Hank Haggard has a classic country baritone, the kind that will have you sobbing into your beer one minute and two-steppin’ with your sweetheart the next.


Hank is headlining a double-bill “Honky Tonk Night” this Friday, March 22, at the Guardian taproom, with opening act and outlaw country singer Sissy Brown.


Music starts at 7:30 p.m.


Hank chatted with the Brew Blog this week about what makes honky tonk music and honky tonk bars so special.


He’s from Muncie originally, so get out to the taproom and welcome him back!


What’s the country music culture in Muncie?


Do you know where Walt’s Triangle is (1634 Kirby Ave.)? This place is a gem. It’s a honky tonk. We’ve played in there a couple times.
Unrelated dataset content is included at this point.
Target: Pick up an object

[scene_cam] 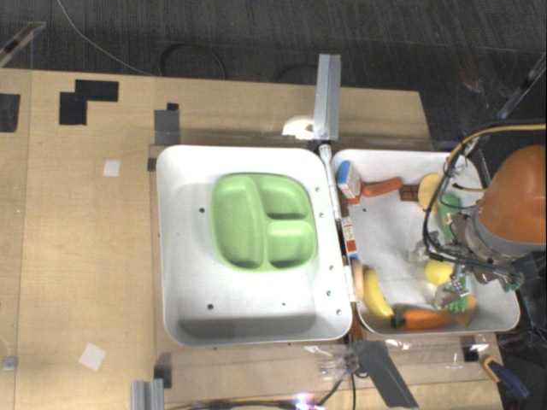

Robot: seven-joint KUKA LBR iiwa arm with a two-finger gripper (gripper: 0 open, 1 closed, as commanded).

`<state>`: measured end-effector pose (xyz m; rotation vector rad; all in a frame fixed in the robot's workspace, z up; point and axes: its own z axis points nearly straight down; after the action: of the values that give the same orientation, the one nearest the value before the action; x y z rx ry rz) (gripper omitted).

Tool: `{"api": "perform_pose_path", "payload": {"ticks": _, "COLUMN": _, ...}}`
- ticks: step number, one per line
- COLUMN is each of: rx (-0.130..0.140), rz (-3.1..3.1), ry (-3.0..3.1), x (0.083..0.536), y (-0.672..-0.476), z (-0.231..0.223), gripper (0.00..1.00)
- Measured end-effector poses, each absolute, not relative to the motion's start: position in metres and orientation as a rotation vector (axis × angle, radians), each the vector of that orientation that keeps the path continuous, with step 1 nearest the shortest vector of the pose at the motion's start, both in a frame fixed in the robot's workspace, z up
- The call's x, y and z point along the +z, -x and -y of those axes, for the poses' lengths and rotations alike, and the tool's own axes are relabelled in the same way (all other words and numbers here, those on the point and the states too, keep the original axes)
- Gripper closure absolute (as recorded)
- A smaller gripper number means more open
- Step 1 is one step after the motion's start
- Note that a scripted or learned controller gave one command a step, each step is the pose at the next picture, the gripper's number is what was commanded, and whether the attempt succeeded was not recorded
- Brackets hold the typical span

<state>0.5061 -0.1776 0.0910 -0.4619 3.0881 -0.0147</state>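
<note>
My gripper [455, 290] hangs low in the right bin [389, 246], near its front right corner, below the orange band [515, 203] of the arm. It sits over a yellow lemon-like piece [437, 272] and small green and orange bits [462, 303]. An orange carrot [425, 319] lies along the front wall just below the gripper. A banana [376, 293] lies at the front left. Near the back wall rest a red sausage [380, 187], a blue and white item [345, 176] and a yellowish round thing [430, 190]. The wrist and cables hide what lies under the gripper.
The left bin [184, 229] holds a green divided tray [261, 220]. A metal post [327, 96] stands behind the wall between the bins. Black cables [444, 186] loop over the right bin's back right corner. Bare white floor shows in the middle of the right bin.
</note>
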Motion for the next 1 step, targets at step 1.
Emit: {"api": "perform_pose_path", "payload": {"ticks": 1, "rx": -0.015, "rz": -3.091, "ry": 0.442, "x": 0.0911, "y": -0.5068, "z": 0.1713, "gripper": 0.0}}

When I played at Walt’s, that was the most educated crowd as far as country music goes that I’ve ever played to. I mean, they were asking for kind of obscure classic country songs. People don’t even know these songs anymore. I was shocked. We knew a lot of what they wanted. But, it was interesting.
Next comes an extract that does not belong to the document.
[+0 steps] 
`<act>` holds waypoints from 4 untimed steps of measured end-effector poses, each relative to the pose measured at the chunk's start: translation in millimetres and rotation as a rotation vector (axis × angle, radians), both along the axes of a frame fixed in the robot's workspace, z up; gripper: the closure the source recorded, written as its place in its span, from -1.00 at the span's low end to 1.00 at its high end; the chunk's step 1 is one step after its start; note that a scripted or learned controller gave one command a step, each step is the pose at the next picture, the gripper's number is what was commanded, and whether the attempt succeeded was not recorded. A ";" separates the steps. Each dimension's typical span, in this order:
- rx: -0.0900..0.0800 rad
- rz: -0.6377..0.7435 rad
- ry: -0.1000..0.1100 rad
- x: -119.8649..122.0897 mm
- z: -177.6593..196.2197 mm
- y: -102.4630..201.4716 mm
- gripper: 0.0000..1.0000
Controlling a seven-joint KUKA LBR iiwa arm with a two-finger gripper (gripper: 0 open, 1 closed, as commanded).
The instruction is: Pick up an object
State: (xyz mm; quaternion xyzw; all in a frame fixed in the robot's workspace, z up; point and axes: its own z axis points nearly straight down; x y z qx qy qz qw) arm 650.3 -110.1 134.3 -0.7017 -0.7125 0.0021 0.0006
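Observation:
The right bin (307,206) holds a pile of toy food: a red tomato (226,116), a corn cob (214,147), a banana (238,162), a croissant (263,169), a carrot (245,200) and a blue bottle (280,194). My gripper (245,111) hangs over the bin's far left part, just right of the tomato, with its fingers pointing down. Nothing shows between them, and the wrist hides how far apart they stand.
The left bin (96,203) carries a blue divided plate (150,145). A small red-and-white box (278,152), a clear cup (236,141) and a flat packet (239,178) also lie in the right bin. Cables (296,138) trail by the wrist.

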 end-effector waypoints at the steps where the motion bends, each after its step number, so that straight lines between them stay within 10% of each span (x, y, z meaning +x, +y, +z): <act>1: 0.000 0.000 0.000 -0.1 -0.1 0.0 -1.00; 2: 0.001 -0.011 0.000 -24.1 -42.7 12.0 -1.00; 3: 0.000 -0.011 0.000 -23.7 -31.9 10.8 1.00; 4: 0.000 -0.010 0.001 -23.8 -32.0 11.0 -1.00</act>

I like the breweries, places like Guardian. There’s a musical renaissance. It’s ironic because honky tonk music is liked by old people and younger people, and breweries bring in young people.


What’s so special about honky tonk music?
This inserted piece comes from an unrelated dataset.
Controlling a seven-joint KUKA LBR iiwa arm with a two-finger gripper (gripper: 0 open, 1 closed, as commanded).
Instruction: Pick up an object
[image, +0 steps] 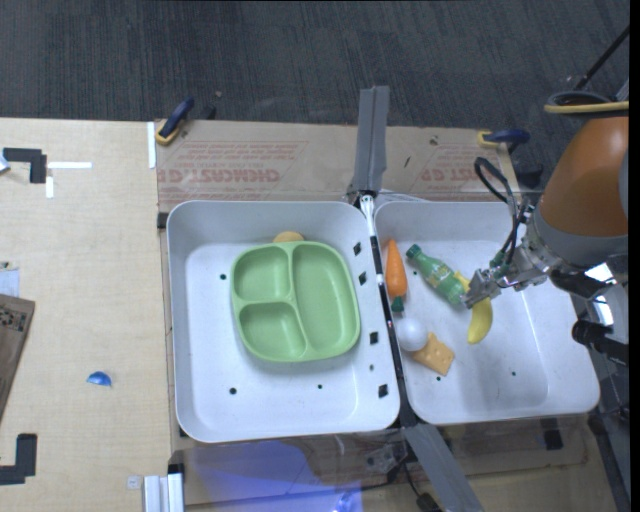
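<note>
Two shallow white bins sit side by side on the bench, and all my work is in the right bin (520, 395). My gripper (484, 288) hangs low near the middle of that bin, right over the upper tip of the banana (480, 322) and just beside the cap end of the green bottle (437, 273). Whether my fingers are spread or closed I cannot tell from this angle, and nothing shows between them.

If the banana is my target, I judge I should centre over its thicker middle rather than its tip, and turn the fingers across its narrow width, so the bottle is not caught in the same bite.

Along the bin's left wall lie the carrot (396, 270), the white ball (411, 333) and the orange wedge (436, 354), crowded together. The lower right corner is bare floor, good room for lifting out. The left bin (195, 330) carries the green divided plate (296, 300), with a small orange thing peeking from behind the plate's far rim.
</note>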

I really started to listen to it in college. Then I started going to Nashville. This is before Nashville’s renaissance. Lower Broadway is where all the honky tonk bars used to be. It was to be rough and seedy and the music was incredible. Some of these hillbilly singers were so bad they were good. They had no voice. They’re drunk. But it was 200 percent from the heart. It was the realness of the music.


What’s wrong with the current country scene?


I think that everyone can like what they like — nothing wrong with that. What I don’t like is it being called country music. It’s pop music. There’s nothing wrong with pop music. It has its place. But why do you have to call it country music?


It’s like modern country music has stolen a genre. It’s like all of a sudden if jazz just started referring to itself as classical Beethoven music.


What’s the craziest thing you’ve seen at a show?


I used to play a place called the Ironworker in Indianapolis. The building is still there, but the Ironworker is gone, unfortunately. One night, this woman just started slamming this other woman with a stool. The Ironworker, being the kind of place it was, no one stepped in to stop it. People were yelling, “Beat her ass.”


Then, seemingly unrelated, these two men started fighting in the back of the bar. They were well into their 70s, maybe even their 80s. It was a sight. Eventually, one of the women stumbled out of the bar. The old men resolved their problems and one of them bought the other a beer.


Places like the Ironworker don’t exist anymore, for better or for worse. I think it’s for worse.


What can people expect at the show on Friday?


We’ll have a three piece band, an upright bass, myself (guitar/vocals) and a fiddle player.

I don’t use set lists. I try to get a feel for what people want. A lot of times they’ll tell you. I do a lot of shuffle — medium-tempo, Texas style stuff. I have more of a Texas influence than a Nashville influence.


I do quite a bit of rockabilly. It’s a traditional Memphis thing. It’s old rockabilly. Sun Sessions era. Johnny Cash. George Jones. Even Buck Owens.